• [Task item]: Would you write the data out once more, exactly as it is?

[Start of Attachment]

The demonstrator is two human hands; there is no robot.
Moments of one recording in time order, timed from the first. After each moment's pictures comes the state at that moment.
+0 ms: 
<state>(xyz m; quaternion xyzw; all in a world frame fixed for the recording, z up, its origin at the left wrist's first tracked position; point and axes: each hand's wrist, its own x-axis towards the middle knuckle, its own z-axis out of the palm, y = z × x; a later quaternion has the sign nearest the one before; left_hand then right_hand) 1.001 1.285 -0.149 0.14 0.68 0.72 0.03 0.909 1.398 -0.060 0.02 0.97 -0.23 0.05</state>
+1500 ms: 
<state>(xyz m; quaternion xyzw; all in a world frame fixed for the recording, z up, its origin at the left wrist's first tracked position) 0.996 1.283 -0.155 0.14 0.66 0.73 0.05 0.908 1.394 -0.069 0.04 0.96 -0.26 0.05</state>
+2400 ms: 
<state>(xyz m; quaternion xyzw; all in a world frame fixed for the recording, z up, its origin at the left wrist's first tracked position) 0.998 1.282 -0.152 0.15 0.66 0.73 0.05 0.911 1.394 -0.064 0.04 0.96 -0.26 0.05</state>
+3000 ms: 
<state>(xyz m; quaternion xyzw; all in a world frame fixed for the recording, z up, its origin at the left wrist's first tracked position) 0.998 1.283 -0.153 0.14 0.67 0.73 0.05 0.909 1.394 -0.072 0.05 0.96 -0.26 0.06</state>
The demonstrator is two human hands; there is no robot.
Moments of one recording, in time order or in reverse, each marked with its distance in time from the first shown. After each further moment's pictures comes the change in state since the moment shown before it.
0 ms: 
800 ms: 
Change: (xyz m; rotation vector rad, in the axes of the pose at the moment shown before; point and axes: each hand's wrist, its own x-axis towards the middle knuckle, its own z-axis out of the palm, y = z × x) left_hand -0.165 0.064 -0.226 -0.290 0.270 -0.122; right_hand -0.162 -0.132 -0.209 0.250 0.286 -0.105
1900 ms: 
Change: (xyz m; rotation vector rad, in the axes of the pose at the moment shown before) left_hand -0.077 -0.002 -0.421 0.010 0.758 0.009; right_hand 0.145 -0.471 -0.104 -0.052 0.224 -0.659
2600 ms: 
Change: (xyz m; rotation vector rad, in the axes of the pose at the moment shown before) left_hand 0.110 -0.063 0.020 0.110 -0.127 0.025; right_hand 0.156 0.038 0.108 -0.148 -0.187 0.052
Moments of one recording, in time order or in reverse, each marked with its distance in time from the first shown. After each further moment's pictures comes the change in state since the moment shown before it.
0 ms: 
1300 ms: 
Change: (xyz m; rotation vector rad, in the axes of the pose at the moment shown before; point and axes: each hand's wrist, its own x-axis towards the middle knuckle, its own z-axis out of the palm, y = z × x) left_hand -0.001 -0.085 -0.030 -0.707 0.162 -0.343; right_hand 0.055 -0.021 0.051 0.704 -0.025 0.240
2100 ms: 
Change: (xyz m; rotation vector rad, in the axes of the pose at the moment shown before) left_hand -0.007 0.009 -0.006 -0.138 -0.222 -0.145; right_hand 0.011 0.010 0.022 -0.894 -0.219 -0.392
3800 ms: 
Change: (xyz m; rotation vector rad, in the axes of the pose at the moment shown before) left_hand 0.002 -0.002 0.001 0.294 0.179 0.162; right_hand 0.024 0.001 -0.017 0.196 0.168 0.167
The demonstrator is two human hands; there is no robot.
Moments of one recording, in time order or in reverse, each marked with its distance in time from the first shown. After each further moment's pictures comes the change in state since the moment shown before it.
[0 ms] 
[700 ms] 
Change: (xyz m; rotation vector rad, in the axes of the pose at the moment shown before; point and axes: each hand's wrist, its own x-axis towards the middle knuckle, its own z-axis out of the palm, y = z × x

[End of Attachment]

• [Worked solution]:
The demonstrator is two human hands; there is no robot.
Moments of one recording in time order, timed from the first. After each moment's pictures comes the state at that moment.
+0 ms: 
<state>(xyz m; quaternion xyzw; all in a world frame fixed for the recording, z up, its origin at the left wrist's first tracked position; point and axes: each hand's wrist, its own x-axis towards the middle knuckle, its own z-axis out of the palm, y = z × x; a later quaternion has the sign nearest the one before; left_hand then right_hand) 1.001 1.285 -0.149 0.14 0.68 0.72 0.03 0.909 1.398 -0.060 0.02 0.97 -0.23 0.05</state>
+1500 ms: 
<state>(xyz m; quaternion xyzw; all in a world frame fixed for the recording, z up, its origin at the left wrist's first tracked position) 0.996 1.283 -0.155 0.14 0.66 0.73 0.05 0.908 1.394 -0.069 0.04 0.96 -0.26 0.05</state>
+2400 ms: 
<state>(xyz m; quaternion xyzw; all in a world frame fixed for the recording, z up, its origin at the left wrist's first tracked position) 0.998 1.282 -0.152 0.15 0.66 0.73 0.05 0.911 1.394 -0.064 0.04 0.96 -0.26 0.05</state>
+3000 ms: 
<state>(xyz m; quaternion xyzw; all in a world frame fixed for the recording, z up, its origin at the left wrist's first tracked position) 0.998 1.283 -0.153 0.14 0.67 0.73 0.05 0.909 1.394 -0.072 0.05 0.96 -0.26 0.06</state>
The demonstrator is two human hands; there is no robot.
Moments of one recording, in time order or in reverse, each marked with its distance in time from the first shown. After each further moment's pictures comes the change in state since the moment shown before it.
0 ms: 
800 ms: 
Change: (xyz m; rotation vector rad, in the axes of the pose at the moment shown before; point and axes: each hand's wrist, its own x-axis towards the middle knuckle, its own z-axis out of the palm, y = z × x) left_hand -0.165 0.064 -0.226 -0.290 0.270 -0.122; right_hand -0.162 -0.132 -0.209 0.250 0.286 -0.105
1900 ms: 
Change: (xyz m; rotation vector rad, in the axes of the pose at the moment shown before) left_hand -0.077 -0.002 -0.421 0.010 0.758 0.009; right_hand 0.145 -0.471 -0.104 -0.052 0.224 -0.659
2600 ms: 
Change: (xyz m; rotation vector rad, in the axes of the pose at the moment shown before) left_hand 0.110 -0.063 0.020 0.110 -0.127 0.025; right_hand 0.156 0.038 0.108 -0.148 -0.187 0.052
Moments of one recording, in time order or in reverse, each marked with its distance in time from the first shown. After each further moment's pictures comes the change in state since the moment shown before it.
0 ms: 
1300 ms: 
Change: (xyz m; rotation vector rad, in the axes of the pose at the moment shown before; point and axes: each hand's wrist, its own x-axis towards the middle knuckle, its own z-axis out of the palm, y = z × x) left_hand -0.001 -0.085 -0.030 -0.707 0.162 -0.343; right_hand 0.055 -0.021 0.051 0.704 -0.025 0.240
2100 ms: 
Change: (xyz m; rotation vector rad, in the axes of the pose at the moment shown before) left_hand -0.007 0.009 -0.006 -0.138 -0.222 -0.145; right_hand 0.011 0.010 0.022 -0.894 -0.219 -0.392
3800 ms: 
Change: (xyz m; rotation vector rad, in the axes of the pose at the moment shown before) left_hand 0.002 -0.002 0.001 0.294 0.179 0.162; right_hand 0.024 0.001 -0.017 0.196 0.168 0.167
The demonstrator is two human hands; there is no robot.
Moments of one recording, in time order or in reverse, each marked with its distance in time from the first shown. After each further moment's pictures comes the change in state since the moment shown before it.
[0 ms] 
[700 ms] 
Change: (xyz m; rotation vector rad, in the axes of the pose at the moment shown before; point and axes: each hand's wrist, its own x-axis towards the middle knuckle, its own z-axis out of the palm, y = z × x

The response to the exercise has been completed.